## To do
Every record that follows should be written out again without any change.

[Collected data]
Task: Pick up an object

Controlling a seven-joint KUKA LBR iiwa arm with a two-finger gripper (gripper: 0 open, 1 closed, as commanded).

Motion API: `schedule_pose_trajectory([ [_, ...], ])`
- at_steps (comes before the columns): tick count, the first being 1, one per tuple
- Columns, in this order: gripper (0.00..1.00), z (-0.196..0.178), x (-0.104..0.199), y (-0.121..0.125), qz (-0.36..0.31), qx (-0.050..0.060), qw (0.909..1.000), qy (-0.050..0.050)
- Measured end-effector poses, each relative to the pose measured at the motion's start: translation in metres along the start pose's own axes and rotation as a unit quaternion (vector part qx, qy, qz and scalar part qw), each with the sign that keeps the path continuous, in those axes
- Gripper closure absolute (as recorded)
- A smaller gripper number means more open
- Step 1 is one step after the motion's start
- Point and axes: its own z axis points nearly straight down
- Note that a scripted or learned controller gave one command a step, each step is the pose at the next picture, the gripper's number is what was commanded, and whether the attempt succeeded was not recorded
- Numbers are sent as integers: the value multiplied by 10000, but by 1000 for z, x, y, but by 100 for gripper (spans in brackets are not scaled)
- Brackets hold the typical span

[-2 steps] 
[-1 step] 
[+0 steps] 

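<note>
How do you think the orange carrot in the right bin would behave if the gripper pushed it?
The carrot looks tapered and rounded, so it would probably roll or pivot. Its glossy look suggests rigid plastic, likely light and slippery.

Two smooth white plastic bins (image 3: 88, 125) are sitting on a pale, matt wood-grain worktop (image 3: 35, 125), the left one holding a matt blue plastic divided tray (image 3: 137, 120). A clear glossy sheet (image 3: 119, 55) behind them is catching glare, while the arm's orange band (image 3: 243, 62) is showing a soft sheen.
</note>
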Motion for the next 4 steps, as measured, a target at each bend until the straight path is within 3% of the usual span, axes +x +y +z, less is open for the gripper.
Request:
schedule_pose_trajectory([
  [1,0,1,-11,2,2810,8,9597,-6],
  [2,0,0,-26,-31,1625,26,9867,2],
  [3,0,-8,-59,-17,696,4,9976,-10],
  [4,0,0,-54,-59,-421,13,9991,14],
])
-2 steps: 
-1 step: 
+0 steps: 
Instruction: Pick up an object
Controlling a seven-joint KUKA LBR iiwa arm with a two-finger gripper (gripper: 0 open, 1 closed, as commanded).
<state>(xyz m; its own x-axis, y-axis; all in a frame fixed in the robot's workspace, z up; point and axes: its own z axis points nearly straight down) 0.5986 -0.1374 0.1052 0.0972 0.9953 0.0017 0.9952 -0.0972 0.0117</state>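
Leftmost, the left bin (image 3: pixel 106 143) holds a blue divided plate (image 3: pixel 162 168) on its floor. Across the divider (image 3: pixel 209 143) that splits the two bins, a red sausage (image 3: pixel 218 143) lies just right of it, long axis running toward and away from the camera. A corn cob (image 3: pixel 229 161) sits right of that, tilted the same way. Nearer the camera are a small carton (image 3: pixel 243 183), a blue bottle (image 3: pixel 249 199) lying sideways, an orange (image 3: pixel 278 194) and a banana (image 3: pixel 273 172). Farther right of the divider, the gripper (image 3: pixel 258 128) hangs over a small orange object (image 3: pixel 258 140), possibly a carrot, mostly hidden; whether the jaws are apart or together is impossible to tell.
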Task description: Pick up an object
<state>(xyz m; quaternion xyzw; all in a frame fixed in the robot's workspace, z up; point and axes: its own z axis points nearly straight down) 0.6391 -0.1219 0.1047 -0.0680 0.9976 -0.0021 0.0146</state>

## Your solution
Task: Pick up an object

Controlling a seven-joint KUKA LBR iiwa arm with a two-finger gripper (gripper: 0 open, 1 closed, as commanded).

Motion API: `schedule_pose_trajectory([ [_, ...], ])`
- at_steps (comes before the columns): tick count, the first being 1, one per tuple
- Columns, in this order: gripper (0.00..1.00), z (-0.196..0.178), x (-0.104..0.199), y (-0.121..0.125), qz (-0.36..0.31), qx (-0.050..0.060), qw (0.909..1.000), qy (-0.050..0.050)
- Measured end-effector poses, each relative to the pose measured at the motion's start: translation in metres along the start pose's own axes and rotation as a unit quaternion (vector part qx, qy, qz and scalar part qw), each with the sign that keeps the path continuous, in those axes
- Gripper closure absolute (as recorded)
- A smaller gripper number means more open
- Step 1 is one step after the motion's start
- Point and axes: its own z axis points nearly straight down
- Note that a scripted or learned controller gave one command a step, each step is the pose at the next picture, the gripper's number is what was commanded, and whether the attempt succeeded was not recorded
- Numbers are sent as integers: the value multiplied by 10000, but by 1000 for z, x, y, but by 100 for gripper (spans in brackets are not scaled)
- Brackets hold the typical span

[-2 steps] 
[-1 step] 
[+0 steps] 

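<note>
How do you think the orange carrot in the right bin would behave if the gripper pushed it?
The carrot looks tapered and rounded, so it would probably roll or pivot. Its glossy look suggests rigid plastic, likely light and slippery.

Two smooth white plastic bins (image 3: 88, 125) are sitting on a pale, matt wood-grain worktop (image 3: 35, 125), the left one holding a matt blue plastic divided tray (image 3: 137, 120). A clear glossy sheet (image 3: 119, 55) behind them is catching glare, while the arm's orange band (image 3: 243, 62) is showing a soft sheen.
</note>
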Motion for the next 4 steps, as measured, a target at each bend until the straight path is within 3% of the usual span, axes +x +y +z, less is open for the gripper.
Request:
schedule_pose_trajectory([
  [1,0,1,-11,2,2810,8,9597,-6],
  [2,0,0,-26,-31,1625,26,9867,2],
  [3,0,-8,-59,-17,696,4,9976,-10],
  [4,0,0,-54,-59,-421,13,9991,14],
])
-2 steps: 
-1 step: 
+0 steps: 
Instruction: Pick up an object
Controlling a seven-joint KUKA LBR iiwa arm with a two-finger gripper (gripper: 0 open, 1 closed, as commanded).
<state>(xyz m; its own x-axis, y-axis; all in a frame fixed in the robot's workspace, z up; point and axes: its own z axis points nearly straight down) 0.5986 -0.1374 0.1052 0.0972 0.9953 0.0017 0.9952 -0.0972 0.0117</state>
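Leftmost, the left bin (image 3: pixel 106 143) holds a blue divided plate (image 3: pixel 162 168) on its floor. Across the divider (image 3: pixel 209 143) that splits the two bins, a red sausage (image 3: pixel 218 143) lies just right of it, long axis running toward and away from the camera. A corn cob (image 3: pixel 229 161) sits right of that, tilted the same way. Nearer the camera are a small carton (image 3: pixel 243 183), a blue bottle (image 3: pixel 249 199) lying sideways, an orange (image 3: pixel 278 194) and a banana (image 3: pixel 273 172). Farther right of the divider, the gripper (image 3: pixel 258 128) hangs over a small orange object (image 3: pixel 258 140), possibly a carrot, mostly hidden; whether the jaws are apart or together is impossible to tell.
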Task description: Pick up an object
<state>(xyz m; quaternion xyzw; all in a frame fixed in the robot's workspace, z up; point and axes: its own z axis points nearly straight down) 0.6391 -0.1219 0.1047 -0.0680 0.9976 -0.0021 0.0146</state>

This answer requires no additional content.